死ねば死ぬほど最強に?〜それは死ねってことですか?〜

ライオットン

第58話〜対面〜

 モンブラン王国まであと少しというところで、巨大な何かが馬車の行く手を塞いだ。

「オークの王か!」

 このタイミングでこの場所を襲うのこいつしかいない。イチルは予測で発言する。

「ご名答」

 馬車を瞬時に下りたイチルを拳が襲う。振るわれた拳に反応することさえできずに、イチルは吹き飛び木に激突する。他の二体のヴァンパイアも同様に吹き飛ばされている。

 だが、ヴァンパイアに致命傷を与えることはそうできない。傷はすぐに癒え、イチル達の反撃が始まる。剣で斬りつけても皮膚が固く剣が通らない。

「「「ブラッド・ライトニング」」」

 三人が同じ魔法を同時に発動する。通常の生命体なら跡形もなくチリとなるぐらいの赤い雷がオークを襲う。

「こんなんでは死ねんな」

 皮膚は焼け焦げているものの、雷が消えた場所には五体満足の巨大なオークが立っていた。

「なんだと!」

 オークの王であってもここまで強い個体など見たことがない。そもそも、オークの王がこんなに大きいなんて話は聞いたことがない。イチルの顔に焦りが生まれる。

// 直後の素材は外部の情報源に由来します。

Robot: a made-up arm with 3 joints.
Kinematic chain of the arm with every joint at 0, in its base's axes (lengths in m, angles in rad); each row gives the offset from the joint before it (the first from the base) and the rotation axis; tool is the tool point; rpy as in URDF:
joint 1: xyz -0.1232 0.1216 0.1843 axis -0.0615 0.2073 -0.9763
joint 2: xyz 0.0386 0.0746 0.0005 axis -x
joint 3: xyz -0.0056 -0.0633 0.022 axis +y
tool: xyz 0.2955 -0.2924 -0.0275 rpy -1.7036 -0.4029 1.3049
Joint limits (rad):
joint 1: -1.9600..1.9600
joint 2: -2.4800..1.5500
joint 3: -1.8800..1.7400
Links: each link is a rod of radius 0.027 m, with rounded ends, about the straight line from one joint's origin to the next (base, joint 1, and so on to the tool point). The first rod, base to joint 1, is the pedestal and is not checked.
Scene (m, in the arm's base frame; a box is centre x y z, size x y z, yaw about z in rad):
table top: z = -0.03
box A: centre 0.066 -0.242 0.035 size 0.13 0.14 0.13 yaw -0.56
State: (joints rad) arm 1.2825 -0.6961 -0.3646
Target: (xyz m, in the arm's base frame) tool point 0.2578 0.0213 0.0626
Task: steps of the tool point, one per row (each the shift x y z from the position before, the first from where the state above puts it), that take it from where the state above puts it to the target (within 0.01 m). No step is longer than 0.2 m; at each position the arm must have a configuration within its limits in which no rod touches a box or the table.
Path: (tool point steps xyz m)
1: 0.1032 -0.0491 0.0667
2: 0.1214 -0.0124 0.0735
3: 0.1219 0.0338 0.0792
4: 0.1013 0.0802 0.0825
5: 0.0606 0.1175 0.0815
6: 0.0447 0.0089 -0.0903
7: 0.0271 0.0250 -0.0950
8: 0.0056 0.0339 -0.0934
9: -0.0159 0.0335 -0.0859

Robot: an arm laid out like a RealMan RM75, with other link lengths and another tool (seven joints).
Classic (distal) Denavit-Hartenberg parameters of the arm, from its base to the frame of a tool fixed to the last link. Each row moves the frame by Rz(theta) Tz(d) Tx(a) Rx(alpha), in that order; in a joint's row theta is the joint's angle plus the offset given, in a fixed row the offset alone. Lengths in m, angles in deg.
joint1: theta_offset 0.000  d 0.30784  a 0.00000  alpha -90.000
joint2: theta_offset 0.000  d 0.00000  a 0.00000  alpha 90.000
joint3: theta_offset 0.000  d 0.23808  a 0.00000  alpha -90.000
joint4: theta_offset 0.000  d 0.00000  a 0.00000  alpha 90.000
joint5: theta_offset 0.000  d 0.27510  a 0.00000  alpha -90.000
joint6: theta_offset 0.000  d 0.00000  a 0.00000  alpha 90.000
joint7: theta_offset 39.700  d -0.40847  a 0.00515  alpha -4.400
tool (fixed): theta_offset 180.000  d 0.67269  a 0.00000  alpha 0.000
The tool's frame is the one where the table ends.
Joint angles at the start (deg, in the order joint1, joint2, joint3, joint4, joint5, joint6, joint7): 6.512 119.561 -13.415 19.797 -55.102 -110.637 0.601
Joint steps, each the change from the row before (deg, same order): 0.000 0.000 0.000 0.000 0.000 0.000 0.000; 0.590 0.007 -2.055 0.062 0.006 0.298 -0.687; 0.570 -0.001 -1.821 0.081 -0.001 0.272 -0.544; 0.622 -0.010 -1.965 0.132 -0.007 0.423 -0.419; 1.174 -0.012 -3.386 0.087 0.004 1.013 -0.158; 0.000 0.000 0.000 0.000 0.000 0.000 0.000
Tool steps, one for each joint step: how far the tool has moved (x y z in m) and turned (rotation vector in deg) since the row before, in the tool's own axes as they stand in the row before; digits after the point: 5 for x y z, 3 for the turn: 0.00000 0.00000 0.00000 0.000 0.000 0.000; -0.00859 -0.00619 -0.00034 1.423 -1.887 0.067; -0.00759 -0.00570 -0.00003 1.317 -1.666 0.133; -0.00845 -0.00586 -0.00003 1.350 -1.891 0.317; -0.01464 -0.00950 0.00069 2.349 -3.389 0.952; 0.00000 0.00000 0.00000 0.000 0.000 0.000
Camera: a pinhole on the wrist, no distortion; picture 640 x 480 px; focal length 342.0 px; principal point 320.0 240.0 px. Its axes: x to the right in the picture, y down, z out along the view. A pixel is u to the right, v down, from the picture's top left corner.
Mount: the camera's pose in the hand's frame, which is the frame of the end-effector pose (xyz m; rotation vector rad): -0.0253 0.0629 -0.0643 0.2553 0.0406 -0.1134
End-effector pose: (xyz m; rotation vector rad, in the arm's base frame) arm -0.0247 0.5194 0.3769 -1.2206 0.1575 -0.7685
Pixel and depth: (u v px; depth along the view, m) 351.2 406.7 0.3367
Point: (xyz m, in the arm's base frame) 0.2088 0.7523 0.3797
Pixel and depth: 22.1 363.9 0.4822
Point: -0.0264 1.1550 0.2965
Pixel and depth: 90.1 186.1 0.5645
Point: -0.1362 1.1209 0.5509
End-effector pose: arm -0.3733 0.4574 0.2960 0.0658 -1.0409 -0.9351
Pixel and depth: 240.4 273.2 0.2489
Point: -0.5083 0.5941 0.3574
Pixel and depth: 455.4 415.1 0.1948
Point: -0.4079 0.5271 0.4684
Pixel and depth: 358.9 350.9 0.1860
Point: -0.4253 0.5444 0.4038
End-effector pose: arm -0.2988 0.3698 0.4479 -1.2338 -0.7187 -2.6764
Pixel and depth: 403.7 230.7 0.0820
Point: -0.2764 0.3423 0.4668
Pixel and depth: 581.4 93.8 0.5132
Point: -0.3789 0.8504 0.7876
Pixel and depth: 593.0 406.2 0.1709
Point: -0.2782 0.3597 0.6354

 一瞬、一瞬だがイチルが視線を外して考えを巡らせる。オークの王はそれを見逃さなかった。その巨体からは想像できない速度でイチルに近寄る。拳は確実にイチルをとらえていた。イチルは吹き飛びながら数本の木をへし折り、何とか速度がおさまる。最初に振るわれた拳とは比べ物にならない威力の拳だ。

 イチルは驚いていた。オークの王にではない。首より下が半身しかない自分にだ。ここまでの重傷を負うのはいつ以来だろうか。傷口に力を込めて再生能力を上げていく。

 だが、それはやってはいけない行動だった。久々に重傷を負ったせいか。久しく強者と戦っていなかったからなのか。安全が確保されていないのに回復を優先してしまっていた。
 
  気づけばオークの王が目の前に立っていた。逃げようとするイチルだが、回復にエネルギーを全て回したせいですぐには動くことができない。半身も再生が終わっていない。

 部下のヴァンパイアが急いでこっちに向かっているが、これは間に合いそうもない。イチルはそっと目を閉じる。イチルには分かっていた。次の拳が当たれば、自分は確実に絶命する。

「俺の名は ウズラ 手向けとして教えてやる。死ね」

 ドゴンッ

 イチルを叩き潰すように振るわれた拳は、イチルには届いていなかった。割って入った何者かの片手によって受け止められていた。